The formulation is standardized at pH 8.3, ensuring predictable and reproducible protein migration within the gel matrix. The buffer is prepared with ultrapure water and filter sterilized during manufacturing, reducing the risk of particulate contamination and minimizing background noise in the electrophoresis system. Supplied at 10x concentration, it is diluted to 1x working concentration in the laboratory, providing practical benefits for storage and transport.

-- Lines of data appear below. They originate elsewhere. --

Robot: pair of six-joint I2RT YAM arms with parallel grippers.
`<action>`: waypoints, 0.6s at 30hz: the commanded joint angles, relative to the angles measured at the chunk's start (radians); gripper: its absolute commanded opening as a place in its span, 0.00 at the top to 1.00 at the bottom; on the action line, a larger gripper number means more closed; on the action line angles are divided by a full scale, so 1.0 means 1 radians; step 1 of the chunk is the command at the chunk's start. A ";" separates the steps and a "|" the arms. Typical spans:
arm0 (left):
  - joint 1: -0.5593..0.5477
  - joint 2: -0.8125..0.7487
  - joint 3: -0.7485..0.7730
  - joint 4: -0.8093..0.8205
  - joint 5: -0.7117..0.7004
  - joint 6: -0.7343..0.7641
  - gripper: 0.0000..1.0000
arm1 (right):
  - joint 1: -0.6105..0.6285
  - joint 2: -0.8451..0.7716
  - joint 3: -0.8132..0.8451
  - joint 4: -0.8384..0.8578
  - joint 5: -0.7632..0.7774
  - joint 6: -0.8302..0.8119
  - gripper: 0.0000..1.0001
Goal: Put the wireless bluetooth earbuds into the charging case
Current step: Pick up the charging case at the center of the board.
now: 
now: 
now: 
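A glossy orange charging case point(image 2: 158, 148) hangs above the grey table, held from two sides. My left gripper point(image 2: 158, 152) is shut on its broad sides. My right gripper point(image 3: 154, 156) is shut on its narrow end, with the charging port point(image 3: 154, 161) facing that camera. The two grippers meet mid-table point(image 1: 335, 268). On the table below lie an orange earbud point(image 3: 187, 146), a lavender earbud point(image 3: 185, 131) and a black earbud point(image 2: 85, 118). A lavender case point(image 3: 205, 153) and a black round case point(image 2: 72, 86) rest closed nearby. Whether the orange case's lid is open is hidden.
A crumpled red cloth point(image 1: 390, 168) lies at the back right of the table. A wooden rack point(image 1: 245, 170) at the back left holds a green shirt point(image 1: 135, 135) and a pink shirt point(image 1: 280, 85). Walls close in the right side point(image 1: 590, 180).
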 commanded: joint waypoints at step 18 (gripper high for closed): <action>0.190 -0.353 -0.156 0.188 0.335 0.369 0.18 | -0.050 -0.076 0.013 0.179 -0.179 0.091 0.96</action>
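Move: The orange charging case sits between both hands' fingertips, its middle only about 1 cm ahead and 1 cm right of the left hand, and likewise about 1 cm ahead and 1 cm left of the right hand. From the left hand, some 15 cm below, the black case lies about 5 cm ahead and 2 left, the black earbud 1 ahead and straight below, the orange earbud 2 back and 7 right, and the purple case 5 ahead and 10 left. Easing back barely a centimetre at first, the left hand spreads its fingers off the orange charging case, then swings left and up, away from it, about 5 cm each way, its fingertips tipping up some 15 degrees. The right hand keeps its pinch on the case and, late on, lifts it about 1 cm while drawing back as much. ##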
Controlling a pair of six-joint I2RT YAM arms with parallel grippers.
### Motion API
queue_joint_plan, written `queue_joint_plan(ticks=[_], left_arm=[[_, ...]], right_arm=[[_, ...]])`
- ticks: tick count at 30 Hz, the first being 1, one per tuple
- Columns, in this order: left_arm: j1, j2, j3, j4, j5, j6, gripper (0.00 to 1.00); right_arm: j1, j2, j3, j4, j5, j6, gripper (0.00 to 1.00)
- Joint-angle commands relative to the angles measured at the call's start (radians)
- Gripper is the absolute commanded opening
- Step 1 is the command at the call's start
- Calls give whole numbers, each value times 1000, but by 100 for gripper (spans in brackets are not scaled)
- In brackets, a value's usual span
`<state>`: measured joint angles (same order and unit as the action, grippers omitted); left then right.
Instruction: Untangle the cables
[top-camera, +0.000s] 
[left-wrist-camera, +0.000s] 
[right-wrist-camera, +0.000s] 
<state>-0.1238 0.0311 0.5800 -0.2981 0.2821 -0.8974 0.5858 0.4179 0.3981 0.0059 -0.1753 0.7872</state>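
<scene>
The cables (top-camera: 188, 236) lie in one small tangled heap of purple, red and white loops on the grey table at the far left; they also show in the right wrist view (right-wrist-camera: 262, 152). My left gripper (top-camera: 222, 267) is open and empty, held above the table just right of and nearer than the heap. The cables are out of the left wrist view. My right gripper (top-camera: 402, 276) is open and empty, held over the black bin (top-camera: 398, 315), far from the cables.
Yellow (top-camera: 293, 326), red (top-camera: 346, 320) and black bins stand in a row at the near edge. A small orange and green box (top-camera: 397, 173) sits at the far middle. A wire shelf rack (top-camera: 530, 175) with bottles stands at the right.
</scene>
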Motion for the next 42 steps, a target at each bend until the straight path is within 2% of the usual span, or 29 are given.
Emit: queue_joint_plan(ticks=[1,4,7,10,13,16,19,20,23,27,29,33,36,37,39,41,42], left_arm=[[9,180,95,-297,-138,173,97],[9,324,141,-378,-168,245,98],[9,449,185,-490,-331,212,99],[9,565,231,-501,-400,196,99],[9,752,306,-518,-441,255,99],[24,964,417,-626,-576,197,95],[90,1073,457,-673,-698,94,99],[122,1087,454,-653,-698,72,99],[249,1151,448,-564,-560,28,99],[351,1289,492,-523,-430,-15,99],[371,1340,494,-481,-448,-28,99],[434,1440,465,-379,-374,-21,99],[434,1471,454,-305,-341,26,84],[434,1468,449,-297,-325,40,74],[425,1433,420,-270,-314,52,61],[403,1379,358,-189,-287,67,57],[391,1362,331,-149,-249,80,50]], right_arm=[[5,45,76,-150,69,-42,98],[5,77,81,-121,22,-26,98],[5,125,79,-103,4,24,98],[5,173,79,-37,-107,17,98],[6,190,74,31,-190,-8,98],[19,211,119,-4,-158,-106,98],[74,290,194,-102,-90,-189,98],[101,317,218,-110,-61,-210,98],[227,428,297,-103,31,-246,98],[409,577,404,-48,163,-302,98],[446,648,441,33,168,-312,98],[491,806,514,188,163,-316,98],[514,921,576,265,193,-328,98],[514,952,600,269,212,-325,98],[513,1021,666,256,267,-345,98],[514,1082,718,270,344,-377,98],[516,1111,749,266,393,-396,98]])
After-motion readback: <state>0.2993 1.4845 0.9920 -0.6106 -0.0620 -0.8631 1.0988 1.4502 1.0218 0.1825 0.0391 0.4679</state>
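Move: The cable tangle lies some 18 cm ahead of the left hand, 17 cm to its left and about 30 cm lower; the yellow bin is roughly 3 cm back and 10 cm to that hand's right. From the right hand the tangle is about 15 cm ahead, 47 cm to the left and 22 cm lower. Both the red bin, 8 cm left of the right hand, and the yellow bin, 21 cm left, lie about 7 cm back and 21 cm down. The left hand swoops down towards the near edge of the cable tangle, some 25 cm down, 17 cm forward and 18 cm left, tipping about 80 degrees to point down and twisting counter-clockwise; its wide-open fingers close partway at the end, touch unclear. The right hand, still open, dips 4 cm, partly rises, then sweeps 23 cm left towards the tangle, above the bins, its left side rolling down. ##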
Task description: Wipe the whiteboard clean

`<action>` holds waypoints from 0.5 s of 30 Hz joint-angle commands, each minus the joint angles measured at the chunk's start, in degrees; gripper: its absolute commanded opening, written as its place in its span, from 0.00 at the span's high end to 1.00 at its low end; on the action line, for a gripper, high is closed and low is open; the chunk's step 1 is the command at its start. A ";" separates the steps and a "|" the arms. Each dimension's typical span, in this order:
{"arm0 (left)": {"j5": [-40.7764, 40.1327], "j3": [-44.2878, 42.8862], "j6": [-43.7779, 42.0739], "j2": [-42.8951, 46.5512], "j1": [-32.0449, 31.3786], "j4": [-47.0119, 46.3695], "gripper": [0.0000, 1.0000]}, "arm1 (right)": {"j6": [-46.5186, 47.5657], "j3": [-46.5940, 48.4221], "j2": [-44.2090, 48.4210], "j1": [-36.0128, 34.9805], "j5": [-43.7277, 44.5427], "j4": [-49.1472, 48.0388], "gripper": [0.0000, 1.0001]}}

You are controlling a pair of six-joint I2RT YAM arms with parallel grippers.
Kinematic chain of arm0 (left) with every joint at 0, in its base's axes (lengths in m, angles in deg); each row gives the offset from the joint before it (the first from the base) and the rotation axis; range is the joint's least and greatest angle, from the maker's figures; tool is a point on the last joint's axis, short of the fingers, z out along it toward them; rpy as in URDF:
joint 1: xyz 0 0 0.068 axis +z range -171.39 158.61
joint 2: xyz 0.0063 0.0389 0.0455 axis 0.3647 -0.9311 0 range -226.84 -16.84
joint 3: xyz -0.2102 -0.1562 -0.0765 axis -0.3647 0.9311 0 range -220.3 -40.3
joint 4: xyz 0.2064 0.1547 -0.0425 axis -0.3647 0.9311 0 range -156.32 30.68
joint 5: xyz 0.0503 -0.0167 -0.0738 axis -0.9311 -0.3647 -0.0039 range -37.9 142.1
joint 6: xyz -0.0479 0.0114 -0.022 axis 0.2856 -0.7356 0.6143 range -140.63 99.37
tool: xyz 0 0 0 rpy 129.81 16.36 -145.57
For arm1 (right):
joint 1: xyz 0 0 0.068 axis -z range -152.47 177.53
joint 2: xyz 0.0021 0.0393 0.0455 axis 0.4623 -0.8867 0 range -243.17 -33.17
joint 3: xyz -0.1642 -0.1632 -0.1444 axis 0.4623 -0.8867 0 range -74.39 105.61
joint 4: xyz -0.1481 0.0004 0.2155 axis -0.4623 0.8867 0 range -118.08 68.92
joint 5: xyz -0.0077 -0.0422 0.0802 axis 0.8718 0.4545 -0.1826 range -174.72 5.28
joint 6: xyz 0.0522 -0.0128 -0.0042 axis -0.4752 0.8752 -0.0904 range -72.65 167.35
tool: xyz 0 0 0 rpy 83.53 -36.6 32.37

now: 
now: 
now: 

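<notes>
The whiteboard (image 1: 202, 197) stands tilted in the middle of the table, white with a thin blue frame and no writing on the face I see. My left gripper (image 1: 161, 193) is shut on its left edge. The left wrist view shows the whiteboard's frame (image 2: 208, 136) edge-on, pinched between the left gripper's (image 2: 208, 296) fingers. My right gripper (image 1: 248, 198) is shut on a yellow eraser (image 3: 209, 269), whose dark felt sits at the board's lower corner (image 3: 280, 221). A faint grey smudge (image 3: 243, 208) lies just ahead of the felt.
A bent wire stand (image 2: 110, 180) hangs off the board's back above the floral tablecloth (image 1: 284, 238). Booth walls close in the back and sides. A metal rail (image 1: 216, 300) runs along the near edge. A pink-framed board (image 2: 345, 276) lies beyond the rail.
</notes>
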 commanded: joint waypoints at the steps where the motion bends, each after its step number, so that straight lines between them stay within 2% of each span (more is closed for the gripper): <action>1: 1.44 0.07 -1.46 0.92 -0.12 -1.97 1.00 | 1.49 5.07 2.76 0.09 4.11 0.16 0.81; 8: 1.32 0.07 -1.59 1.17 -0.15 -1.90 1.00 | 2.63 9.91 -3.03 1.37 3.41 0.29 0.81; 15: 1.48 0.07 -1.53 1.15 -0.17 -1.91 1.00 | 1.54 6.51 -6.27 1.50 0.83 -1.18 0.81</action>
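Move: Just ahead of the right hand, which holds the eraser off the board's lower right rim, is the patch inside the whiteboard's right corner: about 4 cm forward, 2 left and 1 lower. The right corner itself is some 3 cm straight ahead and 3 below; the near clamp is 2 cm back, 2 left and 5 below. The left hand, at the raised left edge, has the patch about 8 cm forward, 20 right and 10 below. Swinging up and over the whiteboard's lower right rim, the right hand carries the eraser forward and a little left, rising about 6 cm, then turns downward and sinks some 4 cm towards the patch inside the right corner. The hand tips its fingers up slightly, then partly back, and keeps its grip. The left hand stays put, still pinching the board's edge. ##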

The Tris/Glycine/SDS buffer system is compatible with standard SDS-PAGE gels (e.g., Laemmli system) and delivers reliable results during the protein separation phase prior to Western blotting.

Technical Specifications

Manufacturer ClearBand
Product Code (SKU) TGS05
Concentration 10x
pH 8.3
Composition Tris/Glycine/SDS
Sterilization Filter sterilized
Preparation Prepared with ultrapure water
Working Concentration Dilute to 1x prior to use

Applications

  • Protein separation by SDS-PAGE
  • Electrophoresis step prior to Western blotting
  • Denatured protein analysis

Frequently Asked Questions

How is the buffer used?
The 10x concentrated buffer is diluted with ultrapure water to 1x working concentration before use.
Which gel systems is it compatible with?
It is compatible with standard Tris-Glycine based SDS-PAGE gels (e.g., Laemmli system).
Why is the pH value important?
The pH 8.3 value ensures consistent and predictable protein migration within the gel matrix.